Classic texts also become cultural icons, acquiring an external consideration that is as important as the story they tell. Even if they had not actually read Emily Brontë’s novel, audiences had a general idea of what the story was about. Monty Phyton’s TV parody of the novel (a four minutes segment included in Season 2, Episode 2: The Spanish Inquisition, broadcasted on 22th September 1970) plays with this idea:
“Voice over: And now from the very first time on the silver screen comes the film from two books which once shocked a generation. From Emily Brontë’s Wuthering Heights and from the
International Guide to Semaphore Code, Twentieth Century Vole presents The Semaphore Version of Wuthering Heights!”
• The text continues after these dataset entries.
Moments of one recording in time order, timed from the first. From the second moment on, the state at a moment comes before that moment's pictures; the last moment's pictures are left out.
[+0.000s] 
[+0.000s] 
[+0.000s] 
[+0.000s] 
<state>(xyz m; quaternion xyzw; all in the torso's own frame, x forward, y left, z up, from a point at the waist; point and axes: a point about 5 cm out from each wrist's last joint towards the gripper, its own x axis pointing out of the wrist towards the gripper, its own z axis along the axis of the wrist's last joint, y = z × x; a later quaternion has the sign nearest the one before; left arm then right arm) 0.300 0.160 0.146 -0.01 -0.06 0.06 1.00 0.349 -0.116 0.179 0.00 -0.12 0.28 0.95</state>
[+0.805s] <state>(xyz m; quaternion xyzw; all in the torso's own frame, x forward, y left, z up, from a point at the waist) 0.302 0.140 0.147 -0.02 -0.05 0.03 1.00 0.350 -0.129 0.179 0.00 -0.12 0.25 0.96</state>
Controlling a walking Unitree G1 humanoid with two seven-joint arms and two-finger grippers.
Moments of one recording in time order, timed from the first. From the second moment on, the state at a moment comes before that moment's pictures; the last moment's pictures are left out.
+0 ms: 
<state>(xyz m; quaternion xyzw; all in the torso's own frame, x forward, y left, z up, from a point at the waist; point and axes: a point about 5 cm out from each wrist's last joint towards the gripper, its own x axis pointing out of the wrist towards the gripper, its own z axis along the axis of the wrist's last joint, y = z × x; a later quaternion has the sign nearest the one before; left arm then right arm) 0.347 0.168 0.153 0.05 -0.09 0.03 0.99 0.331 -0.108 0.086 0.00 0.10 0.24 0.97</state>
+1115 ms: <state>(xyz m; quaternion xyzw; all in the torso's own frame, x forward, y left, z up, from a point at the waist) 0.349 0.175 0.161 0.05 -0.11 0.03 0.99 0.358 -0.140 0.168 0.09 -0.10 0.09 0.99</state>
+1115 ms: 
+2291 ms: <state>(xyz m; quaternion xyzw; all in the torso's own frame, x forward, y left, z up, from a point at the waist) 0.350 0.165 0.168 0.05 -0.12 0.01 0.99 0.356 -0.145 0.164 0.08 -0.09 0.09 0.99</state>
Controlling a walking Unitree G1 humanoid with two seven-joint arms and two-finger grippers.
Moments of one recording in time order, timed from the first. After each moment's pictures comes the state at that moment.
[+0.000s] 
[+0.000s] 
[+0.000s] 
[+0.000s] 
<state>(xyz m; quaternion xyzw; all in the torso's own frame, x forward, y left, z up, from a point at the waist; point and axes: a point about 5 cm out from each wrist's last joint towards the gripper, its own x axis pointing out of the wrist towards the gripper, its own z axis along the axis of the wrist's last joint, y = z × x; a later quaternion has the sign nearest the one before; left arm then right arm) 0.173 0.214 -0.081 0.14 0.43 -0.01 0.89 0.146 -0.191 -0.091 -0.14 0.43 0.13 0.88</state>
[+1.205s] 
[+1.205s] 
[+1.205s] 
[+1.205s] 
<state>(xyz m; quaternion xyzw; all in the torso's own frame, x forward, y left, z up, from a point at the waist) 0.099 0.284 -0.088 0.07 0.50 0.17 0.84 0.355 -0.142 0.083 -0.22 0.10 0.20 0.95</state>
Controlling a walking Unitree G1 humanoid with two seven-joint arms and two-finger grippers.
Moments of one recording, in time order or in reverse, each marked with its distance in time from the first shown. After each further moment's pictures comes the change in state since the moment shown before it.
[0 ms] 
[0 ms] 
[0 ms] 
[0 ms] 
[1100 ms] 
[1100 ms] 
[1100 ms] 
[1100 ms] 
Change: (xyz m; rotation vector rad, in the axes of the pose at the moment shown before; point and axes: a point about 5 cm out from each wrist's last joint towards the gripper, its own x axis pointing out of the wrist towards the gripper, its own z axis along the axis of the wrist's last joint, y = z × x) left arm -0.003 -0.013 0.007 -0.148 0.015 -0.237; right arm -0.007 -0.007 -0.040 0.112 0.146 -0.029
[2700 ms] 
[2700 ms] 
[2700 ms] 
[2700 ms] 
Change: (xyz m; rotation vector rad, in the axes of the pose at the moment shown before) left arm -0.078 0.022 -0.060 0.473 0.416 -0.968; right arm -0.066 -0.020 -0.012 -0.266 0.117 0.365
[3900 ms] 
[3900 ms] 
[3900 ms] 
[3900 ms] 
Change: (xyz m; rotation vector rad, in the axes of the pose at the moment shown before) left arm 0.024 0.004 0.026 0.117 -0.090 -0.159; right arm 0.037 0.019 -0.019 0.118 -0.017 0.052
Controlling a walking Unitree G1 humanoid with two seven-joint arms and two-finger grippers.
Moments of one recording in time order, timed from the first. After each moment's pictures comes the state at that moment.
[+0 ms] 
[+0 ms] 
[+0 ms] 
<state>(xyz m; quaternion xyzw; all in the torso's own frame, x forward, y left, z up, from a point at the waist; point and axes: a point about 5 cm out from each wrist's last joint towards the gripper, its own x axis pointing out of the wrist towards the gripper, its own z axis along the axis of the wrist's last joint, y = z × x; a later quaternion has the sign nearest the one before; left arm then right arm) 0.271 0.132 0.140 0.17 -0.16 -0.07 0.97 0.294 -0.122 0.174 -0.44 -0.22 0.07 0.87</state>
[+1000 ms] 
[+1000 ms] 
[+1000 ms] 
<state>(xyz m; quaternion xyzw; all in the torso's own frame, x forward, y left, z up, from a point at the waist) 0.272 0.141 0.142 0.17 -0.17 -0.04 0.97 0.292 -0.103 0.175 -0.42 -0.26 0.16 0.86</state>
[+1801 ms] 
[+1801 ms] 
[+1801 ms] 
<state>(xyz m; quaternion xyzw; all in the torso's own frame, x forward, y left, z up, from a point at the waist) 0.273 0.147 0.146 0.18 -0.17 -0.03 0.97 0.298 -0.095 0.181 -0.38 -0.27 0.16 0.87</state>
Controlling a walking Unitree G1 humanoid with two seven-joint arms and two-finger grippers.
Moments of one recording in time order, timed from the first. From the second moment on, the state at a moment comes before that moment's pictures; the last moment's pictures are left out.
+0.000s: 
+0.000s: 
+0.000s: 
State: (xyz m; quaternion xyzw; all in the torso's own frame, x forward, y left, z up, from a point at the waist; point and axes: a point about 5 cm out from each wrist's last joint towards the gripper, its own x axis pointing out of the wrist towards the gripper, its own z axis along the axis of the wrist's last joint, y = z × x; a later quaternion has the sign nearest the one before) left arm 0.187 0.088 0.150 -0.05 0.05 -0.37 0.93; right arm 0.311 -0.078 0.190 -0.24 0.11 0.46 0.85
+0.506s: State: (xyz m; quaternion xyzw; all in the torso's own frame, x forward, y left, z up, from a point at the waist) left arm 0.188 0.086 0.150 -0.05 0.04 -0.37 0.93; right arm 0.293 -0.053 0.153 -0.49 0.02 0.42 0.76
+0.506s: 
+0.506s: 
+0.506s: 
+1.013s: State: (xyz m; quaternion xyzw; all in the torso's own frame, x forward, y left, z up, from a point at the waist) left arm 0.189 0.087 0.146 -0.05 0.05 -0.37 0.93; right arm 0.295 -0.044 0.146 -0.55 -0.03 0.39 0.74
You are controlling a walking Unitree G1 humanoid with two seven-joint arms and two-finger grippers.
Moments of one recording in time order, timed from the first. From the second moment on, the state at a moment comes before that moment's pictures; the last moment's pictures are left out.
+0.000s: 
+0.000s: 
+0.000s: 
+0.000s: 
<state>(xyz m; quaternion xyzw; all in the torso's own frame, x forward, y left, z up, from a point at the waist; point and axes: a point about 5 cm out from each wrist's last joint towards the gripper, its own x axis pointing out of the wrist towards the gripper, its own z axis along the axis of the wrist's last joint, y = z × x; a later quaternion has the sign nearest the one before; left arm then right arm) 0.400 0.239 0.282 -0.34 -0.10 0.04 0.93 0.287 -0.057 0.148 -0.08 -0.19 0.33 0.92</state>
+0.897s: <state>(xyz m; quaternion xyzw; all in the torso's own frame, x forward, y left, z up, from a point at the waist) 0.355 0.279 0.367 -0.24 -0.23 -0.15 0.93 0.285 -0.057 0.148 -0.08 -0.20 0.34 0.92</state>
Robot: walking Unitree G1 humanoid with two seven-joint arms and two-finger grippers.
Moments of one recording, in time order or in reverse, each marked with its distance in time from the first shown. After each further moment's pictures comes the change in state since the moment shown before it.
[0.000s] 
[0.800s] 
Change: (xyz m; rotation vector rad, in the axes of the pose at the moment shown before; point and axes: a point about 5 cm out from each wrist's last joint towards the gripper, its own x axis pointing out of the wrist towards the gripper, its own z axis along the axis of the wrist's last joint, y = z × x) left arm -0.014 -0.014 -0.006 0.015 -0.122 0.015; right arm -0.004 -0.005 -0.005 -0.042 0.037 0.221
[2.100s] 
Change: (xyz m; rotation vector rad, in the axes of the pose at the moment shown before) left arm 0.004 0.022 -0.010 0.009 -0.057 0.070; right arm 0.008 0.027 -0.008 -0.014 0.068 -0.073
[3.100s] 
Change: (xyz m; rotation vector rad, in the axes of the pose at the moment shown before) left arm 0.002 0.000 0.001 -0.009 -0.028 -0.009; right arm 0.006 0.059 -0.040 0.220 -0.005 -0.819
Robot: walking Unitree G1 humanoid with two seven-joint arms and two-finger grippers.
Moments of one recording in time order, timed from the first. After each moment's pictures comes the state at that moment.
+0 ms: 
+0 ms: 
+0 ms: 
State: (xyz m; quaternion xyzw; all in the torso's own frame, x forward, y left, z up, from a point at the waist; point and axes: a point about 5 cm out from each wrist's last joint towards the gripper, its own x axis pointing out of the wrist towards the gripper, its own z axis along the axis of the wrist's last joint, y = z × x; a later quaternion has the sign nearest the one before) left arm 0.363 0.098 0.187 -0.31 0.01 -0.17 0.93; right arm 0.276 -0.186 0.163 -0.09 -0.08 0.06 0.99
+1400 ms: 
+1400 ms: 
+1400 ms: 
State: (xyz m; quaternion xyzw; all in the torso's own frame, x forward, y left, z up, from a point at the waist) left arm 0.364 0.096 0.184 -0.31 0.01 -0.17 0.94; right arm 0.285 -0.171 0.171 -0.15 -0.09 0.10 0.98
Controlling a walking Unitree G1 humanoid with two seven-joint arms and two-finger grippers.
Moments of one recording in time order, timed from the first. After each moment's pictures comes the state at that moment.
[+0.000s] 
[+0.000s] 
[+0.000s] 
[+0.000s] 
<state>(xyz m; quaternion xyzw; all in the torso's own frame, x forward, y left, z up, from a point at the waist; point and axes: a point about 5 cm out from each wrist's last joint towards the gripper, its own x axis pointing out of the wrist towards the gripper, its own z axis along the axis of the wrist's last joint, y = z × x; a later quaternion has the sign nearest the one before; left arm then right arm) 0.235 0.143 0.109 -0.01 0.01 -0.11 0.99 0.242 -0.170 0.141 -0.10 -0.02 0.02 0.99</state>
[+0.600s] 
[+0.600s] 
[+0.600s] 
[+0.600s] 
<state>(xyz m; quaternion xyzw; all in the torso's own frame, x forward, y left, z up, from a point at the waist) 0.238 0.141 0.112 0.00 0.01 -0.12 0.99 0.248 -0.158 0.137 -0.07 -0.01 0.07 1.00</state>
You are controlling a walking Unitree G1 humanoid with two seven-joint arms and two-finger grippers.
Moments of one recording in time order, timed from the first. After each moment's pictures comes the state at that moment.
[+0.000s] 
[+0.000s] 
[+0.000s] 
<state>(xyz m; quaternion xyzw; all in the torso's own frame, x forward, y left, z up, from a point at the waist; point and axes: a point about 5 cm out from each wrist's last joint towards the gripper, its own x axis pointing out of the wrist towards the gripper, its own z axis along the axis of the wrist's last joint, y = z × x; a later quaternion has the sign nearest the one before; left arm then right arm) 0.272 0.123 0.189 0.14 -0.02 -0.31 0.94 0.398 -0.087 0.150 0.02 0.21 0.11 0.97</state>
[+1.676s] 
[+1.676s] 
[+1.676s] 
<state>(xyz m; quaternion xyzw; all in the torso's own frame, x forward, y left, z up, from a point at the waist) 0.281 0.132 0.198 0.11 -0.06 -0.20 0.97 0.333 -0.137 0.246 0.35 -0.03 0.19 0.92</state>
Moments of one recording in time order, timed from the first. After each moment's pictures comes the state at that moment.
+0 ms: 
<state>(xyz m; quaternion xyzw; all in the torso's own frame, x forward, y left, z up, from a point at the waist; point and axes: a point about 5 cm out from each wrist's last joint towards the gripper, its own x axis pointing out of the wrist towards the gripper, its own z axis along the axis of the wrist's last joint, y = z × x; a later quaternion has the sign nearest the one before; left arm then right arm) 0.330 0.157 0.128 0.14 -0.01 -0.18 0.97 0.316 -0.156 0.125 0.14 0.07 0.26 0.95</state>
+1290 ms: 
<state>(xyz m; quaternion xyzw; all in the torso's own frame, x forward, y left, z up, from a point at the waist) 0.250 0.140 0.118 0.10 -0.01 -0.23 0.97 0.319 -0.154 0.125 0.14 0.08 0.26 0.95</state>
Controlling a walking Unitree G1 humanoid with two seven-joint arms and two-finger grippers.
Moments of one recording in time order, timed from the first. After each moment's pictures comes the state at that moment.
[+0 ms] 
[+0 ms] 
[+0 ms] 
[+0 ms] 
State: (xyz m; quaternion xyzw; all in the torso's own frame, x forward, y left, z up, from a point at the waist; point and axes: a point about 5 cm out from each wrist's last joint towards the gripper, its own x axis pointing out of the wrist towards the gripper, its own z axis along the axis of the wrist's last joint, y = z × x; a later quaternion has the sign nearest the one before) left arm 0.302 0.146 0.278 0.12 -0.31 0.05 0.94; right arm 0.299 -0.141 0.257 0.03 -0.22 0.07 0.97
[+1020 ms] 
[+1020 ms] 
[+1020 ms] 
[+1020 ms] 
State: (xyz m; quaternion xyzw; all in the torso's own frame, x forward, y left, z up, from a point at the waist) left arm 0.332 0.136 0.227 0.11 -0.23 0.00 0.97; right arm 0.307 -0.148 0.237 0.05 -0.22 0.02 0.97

The sketch features Heathcliff and Catherine, each one on top of a hill, talking through flags. On the one hand, it parodies the universality of Wuthering Heights, which can be adapted to any language, even to semaphore code. On the other, it ironically exposes the similarities
between being a classic and being a reference book: everybody knows about it, but this knowledge derives more from external references rather than from having read it. Modern Classics, then, become part of the folklore (using the term in its etymological meaning of “popular wisdom”). The general image that people have of Wuthering Heights derives more from the 1939 film than from the original novel, as Stoneman ([1996] 129) points out. Hughes (1992) adds that “subsequent dramatizations owe more to this film than to the book”. This is directly related to the positioning of Hollywood as dominant mode of film representation.